Ancak unutmayalım, dün olduğu gibi bugün de “mission civilise” yaklaşımı çifte standartlı bir işleve sahip. Washington demokratik olup olmadığına bakmaksızın Suudi Arabistan gibi rejimleri, arka bahçesinde özgürleşme hayali kuran petrol zengini ülkeleri diz çöktürmek için destekliyor. Aksi taktirde, Venezuela krizi gibi suni siyasi krizler, Allah korusun, küresel petrol piyasalarını dalgalandırırdı. Oysa şimdi Riyad (zaten direnç gücü düşürülmüştü) ABD’ye tabii ki direnmeden, petrol arzını artırarak, petrol fiyatlarının aşırı artmasını engelleyecek. ABD’nin sahip olduğu bu manipülasyon gücü nedeniyle krizinin başında siyasi desteğini Maduro’ya vermiş bir Rusya bile ikircikli bir tavır sergiliyor.
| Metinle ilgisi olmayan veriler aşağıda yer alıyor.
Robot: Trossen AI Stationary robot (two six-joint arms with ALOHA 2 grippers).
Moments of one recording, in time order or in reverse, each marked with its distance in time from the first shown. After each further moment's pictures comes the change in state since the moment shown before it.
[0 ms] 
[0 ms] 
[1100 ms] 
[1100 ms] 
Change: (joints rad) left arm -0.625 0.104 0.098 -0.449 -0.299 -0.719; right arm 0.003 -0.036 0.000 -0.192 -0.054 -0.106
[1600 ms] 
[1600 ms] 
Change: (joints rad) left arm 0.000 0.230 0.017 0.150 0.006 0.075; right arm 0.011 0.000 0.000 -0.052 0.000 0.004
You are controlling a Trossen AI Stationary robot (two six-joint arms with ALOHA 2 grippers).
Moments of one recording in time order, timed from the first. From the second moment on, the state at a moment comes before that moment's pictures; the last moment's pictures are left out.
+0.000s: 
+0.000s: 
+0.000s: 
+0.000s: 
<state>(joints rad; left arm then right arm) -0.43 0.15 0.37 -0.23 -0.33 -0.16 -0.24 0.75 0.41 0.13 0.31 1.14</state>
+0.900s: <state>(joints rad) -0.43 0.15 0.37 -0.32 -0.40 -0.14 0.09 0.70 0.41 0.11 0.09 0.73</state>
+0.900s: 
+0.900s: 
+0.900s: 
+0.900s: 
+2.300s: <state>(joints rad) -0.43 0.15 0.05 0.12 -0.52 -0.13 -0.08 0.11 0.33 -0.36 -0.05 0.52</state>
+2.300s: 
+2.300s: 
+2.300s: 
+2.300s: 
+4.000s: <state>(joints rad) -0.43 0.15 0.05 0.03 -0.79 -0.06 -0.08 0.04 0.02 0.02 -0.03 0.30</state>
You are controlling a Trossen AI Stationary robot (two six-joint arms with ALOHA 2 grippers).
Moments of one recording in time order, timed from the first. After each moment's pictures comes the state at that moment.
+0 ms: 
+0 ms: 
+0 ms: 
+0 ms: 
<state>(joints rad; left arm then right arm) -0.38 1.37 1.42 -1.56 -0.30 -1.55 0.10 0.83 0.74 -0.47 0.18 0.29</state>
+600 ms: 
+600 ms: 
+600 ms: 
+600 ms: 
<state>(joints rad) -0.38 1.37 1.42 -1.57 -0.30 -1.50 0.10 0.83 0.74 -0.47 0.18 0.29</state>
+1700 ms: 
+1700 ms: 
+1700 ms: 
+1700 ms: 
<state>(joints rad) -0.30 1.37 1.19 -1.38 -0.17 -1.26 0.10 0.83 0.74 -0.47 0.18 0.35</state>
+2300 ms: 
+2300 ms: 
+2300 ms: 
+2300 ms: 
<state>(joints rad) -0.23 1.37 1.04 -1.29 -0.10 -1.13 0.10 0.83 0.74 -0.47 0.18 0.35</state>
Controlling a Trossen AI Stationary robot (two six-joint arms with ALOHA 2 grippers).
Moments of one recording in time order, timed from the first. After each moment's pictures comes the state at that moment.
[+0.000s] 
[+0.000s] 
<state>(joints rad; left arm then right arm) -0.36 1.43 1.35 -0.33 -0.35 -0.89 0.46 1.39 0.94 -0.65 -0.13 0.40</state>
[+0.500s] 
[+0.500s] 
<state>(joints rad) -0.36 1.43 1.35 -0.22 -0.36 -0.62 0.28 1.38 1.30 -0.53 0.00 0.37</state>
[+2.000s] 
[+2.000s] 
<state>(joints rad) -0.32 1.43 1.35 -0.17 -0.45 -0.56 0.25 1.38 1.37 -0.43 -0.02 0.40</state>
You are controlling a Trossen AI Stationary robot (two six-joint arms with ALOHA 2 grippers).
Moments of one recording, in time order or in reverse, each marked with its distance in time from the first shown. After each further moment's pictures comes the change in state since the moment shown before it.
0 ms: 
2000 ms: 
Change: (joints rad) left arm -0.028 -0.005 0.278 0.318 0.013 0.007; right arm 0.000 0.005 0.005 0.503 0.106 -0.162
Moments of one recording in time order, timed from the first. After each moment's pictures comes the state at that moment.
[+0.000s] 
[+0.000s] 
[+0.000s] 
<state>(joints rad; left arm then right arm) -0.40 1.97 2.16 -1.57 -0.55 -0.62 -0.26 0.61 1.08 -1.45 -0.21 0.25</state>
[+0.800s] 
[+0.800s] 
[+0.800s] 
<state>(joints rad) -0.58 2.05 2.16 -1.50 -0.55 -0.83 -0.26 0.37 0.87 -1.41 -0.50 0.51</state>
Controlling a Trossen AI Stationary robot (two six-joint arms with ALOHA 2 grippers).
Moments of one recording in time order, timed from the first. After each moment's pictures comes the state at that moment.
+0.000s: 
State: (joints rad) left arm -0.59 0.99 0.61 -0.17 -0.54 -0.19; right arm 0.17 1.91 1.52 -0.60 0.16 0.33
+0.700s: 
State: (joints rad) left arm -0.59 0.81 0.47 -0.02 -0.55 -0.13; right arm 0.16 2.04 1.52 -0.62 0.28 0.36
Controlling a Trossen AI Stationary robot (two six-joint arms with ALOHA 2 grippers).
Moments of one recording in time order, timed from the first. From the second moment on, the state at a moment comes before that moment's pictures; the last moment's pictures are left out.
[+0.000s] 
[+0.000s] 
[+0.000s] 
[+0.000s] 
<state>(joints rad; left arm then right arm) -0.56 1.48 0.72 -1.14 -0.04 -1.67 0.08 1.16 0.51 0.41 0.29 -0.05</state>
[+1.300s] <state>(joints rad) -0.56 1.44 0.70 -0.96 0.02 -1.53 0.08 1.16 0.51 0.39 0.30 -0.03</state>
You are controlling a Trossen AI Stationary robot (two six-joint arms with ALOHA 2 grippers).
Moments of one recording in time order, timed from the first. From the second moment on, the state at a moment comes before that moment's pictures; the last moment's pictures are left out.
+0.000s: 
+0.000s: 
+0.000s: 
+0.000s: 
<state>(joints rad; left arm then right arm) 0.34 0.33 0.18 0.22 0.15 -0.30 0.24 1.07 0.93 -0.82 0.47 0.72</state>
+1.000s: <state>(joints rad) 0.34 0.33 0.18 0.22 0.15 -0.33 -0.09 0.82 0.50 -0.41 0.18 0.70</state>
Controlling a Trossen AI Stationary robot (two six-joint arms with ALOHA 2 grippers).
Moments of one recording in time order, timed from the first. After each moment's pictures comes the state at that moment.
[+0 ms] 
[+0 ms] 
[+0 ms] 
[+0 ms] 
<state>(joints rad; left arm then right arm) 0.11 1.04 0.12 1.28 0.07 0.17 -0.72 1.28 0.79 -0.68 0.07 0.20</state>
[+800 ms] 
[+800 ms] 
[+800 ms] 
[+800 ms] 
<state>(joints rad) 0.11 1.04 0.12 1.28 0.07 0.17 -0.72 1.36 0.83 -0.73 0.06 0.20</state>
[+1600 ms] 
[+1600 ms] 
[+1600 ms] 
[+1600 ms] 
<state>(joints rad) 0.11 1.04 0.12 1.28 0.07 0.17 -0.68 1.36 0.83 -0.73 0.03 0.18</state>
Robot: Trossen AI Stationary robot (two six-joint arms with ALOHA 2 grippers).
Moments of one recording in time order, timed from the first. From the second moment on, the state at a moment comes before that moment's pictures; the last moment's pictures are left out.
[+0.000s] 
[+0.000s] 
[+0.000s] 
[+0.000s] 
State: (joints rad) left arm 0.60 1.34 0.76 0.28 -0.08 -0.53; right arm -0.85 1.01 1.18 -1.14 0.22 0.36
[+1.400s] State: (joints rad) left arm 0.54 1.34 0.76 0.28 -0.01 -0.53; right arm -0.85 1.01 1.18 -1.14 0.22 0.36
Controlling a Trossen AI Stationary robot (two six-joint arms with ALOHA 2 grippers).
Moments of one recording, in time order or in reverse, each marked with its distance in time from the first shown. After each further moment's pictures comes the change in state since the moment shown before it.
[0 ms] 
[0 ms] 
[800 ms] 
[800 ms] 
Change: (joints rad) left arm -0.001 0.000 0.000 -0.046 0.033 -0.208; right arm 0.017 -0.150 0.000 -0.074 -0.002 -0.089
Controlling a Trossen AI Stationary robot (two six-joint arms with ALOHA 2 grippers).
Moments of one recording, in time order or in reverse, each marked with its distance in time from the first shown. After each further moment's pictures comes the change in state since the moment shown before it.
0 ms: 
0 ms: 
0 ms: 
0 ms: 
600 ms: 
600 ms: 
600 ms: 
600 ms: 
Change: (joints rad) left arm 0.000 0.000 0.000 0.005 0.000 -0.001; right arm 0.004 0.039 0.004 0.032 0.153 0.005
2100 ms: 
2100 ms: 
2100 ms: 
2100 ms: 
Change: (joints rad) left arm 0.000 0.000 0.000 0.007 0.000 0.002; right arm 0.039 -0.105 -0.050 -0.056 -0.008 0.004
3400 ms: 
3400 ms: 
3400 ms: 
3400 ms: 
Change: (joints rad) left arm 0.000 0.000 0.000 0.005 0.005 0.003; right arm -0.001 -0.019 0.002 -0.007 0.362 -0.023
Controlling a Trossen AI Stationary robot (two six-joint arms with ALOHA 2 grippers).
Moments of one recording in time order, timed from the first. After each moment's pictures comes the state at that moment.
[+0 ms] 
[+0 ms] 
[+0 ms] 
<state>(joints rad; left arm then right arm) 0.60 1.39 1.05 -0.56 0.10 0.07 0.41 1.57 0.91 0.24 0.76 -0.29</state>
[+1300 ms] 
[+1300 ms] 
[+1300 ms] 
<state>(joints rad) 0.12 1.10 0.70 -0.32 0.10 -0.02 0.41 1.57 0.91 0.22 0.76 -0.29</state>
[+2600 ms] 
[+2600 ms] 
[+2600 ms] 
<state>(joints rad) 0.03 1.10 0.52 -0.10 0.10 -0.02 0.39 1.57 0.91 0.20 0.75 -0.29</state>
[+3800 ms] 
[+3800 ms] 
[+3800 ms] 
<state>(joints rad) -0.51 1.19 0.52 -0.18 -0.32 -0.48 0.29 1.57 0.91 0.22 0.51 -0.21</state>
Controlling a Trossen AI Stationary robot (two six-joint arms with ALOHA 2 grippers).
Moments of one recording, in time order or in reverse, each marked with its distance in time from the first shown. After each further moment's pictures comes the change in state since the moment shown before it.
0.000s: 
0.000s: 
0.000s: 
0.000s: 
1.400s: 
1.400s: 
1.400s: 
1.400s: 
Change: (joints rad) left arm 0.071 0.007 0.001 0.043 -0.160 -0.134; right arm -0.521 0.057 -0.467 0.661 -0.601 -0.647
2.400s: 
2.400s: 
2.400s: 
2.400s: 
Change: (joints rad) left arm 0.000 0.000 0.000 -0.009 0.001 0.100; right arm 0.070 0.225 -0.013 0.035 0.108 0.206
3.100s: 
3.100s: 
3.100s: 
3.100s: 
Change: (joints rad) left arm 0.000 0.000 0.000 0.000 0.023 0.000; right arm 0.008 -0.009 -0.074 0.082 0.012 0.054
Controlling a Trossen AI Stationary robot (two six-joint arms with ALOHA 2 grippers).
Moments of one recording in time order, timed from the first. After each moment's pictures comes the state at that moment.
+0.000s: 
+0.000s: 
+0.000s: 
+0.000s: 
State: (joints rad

Rus Lukoil şirketinin Caracas ile mevcut petrol anlaşmasını dondurdu mesela. Burada aklımıza gelen ilk soru şu; acaba Moskova yönetimi Suriye-Ukrayna meselesi nedeniyle elindeki kazanımları tartışmaya açmamak adına bilinçli olarak ABD’nin arka bahçesinde, Venezuela’da geri adım mı atıyor. Öyleyse Rusya Ukrayna’yı aldı ABD Venezuela’yı aldı; post-modern Yalta devreye sokuldu mu diyeceğiz. Size daha ilginç bir soru sorayım, ABD, ezip geçtiği arka bahçesinde rahat oturabilecek mi?

Dünya siyasetinde şimdilik Washington bir gün bu bölgede, bir gün o bölgede direnme eğilimi gösterenleri ehlileştirmek için suni siyasi ve ekonomik krizler çıkarıyor. Bu krizlerin küresel bir enerji krizine sebep olmaması için de kimi zaman Yalta formülünü kimi zaman Riyad gibi aktörleri devreye sokuyor. Ya dünyanın farklı bölgelerinde birden fazla kriz çıkarsa, Washington küresel petrol arz piyasasına hâkim olmaya devam edebilecek mi? Bu soruyu soruyoruz, çünkü bazen kontrol altında tutulacağı düşünülen suni krizler farklı krizleri aynı anda tetikleyebilir. Venezuela hikayesinin neye gebe olduğunu önümüzdeki günler gösterecek.